All things considered, the Browns’ draft record isn’t bad as some might expect from a club that hasn’t made the postseason since 2002. The Browns drafted five Pro Bowlers currently on their roster: left tackle Joe Thomas, center Alex Mack, wide receiver Josh Gordon, tight end Jordan Cameron and cornerback Joe Haden.
Nevertheless, there’s no sugar-coating the Browns’ 4-12 record from a season ago. The Browns lost 10 of their final 11 games, and the club’s poor play late in the season cost head coach Rob Chudzinski his job. Later, G.M. Mike Lombardi and CEO Joe Banner left the organization. In the end, the Browns will begin the 2014 draft with new faces at the key decision-making spots of G.M. (Ray Farmer) and coach (Mike Pettine).
The Browns currently hold 10 draft picks, with extra selections in Rounds One and Four (via Indianapolis) and Round Three (via Pittsburgh). All of their picks can be traded, as Cleveland did not receive any compensatory selections. In short, the Browns may have the supply of picks needed to trade up if they covet a prospect. What’s more, their collection of later-round picks could be valuable currency should they look to trade for veteran players in the latter stages of the draft.
Here’s a closer look at the Browns’ draft needs:
Quarterback: The Browns will almost certainly draft a quarterback who will compete to start right off the bat, a la Brandon Weeden two years ago. Brian Hoyer sparked the offense for a short time last season, but he’s coming off an October ACL tear, and his contract is up after the 2014 season. The Browns’ current top backup, Alex Tanney, is untested. The Browns also could add a veteran backup, with Rex Grossman a logical fit.
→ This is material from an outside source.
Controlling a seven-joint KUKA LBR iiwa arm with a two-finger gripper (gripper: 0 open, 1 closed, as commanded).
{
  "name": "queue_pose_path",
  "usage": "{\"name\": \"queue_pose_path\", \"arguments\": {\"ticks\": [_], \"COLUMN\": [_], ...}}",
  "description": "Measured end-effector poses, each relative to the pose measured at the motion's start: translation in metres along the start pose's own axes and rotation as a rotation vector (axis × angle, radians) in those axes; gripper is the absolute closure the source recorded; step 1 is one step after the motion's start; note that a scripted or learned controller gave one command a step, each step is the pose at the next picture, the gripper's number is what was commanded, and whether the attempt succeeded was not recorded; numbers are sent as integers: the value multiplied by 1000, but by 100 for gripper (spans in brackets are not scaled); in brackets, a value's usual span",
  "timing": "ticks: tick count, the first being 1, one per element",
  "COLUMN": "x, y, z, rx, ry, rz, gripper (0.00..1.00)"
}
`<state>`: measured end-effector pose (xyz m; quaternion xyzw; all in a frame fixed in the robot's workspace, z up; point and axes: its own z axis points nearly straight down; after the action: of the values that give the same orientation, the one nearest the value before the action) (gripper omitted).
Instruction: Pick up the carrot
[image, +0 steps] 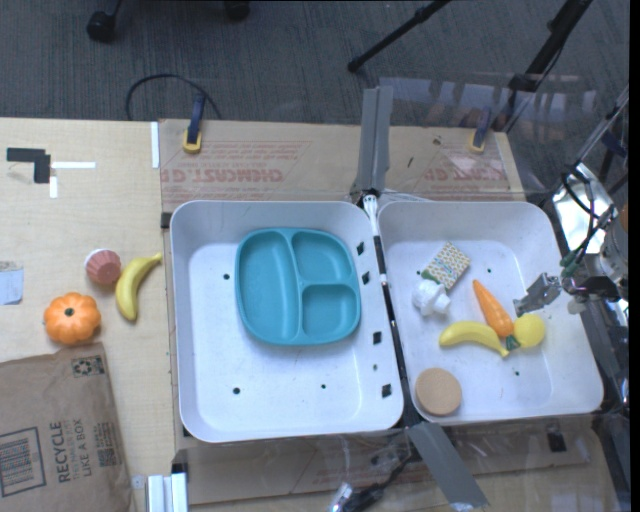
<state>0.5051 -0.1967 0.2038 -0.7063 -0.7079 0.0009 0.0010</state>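
Nearby, cardboard reads "RECYCLE LIKE A"; beside the carrot, jaws' state unclear.

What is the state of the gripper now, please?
Gripper: cannot be told; it is above the right bin, beside the carrot, nothing seen held.

Arm entering from the 3 o'clock edge of the camera view, end effector at mid-height on the right side, metallic tip directed toward 9 o'clock, wrist body blurred behind reflective glare, remaining links cut off by the frame.
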Motion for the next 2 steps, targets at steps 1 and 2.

Cornerback: Drafting a cornerback capable of pushing for a starting spot would bolster the secondary depth. It could allow the Browns to move Buster Skrine inside to the slot, where he’s well-suited. Also, Skrine and star cornerback Haden are free agents after the 2014 season. While the Browns seem likely to keep Haden long term, having as many good options as possible at cornerback is a sensible approach.
Wide receiver: The Browns have added to this position in the offseason, signing Andrew Hawkins from Cincinnati to play the slot and ex-Lions wideout Nate Burleson to push for a starting job outside of Josh Gordon. Nevertheless, the Browns could still use a little more playmaking ability at receiver. Wideout Greg Little, a 41-game starter in the last three seasons, can reach unrestricted free agency after the 2014 season, and he has not been a standout in his time in Cleveland.
Running back: The Browns have struggled to address the RB position via draft since returning to NFL play in 1999. Still, they may have to dive back into the rookie ranks for tailback help this May. We can pencil in ex-Texans back Ben Tate as Cleveland’s starter, and he seems likely to get the majority of the carries. However, the depth behind Tate needs improvement. Ex-Eagles tailback Dion Lewis showed promise last summer but missed the 2013 campaign after breaking his leg. Chris Ogbonnaya is a good utility back — he catches the ball well, and he can play some fullback. However, the Browns lack is a second starter-caliber runner to pair with Tate, who’s had some injury issues in his NFL career.
Tight end: While Cameron had a breakout 2013 season, he is entering the final year of his contract. The Browns have the luxury of being able to draft and stash a project if needed; the club has decent depth behind Cameron, though no major pass catching threats.